* _DATASET EXTRACT_
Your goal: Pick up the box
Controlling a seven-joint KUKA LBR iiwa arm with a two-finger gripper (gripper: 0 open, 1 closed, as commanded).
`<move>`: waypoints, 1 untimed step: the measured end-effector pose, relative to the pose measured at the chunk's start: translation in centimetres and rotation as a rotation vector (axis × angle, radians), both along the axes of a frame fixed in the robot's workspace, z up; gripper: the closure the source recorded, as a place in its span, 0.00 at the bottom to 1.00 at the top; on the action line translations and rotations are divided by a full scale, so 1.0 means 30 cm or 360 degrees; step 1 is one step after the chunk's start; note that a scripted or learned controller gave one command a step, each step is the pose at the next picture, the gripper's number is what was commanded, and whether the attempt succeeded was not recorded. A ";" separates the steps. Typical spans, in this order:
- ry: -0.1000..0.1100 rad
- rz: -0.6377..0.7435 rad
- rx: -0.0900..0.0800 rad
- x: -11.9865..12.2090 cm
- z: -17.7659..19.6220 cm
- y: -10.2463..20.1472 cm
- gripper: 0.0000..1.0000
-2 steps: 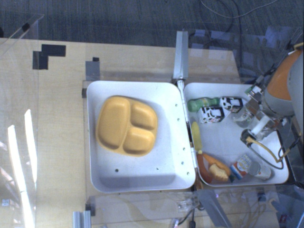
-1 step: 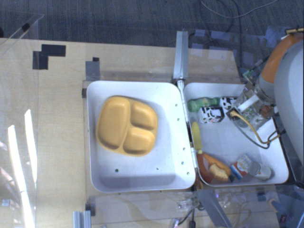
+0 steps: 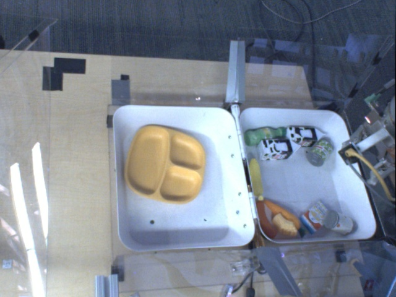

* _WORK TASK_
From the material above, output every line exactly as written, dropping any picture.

* _WRITTEN SOLUTION_
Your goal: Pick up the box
Controlling a seven-joint KUKA LBR iiwa arm with a two-finger gripper (gripper: 0 open, 1 closed, as commanded).
`<move>`: waypoints, 1 untimed step: the measured end-effector pose, relative to the pose measured at the chunk's start: translation in centimetres and rotation as a rotation vector (axis × angle, radians), both along the axes of a frame fixed in the robot's workspace, z up; gripper: the closure the source recorded, as a place in its span, 0.00 at the bottom to 1.00 at the top; on the action line translations and rotations are divided by a full scale, so 1.0 means 30 cm or 360 degrees; step 1 is one step after the chunk's start; note that a scripted or learned controller gave one command a step, each step is the pose at the next picture, the gripper's number is what was commanded, and whether the attempt succeeded was not recorded. A ";" separates the steps. Typical spans, in this order:
- ry: -0.1000..0.1100 rad
- rz: -0.6377..0.7435 rad
- rx: -0.0900..0.0800 rad
- x: -11.9865..12.2090 cm
- z: -17.7659..19.6220 cm
- y: -10.2463..20.1472 cm
- gripper: 0.0000..1.0000
-2 steps: 
-1 step: 
+0 steps: 

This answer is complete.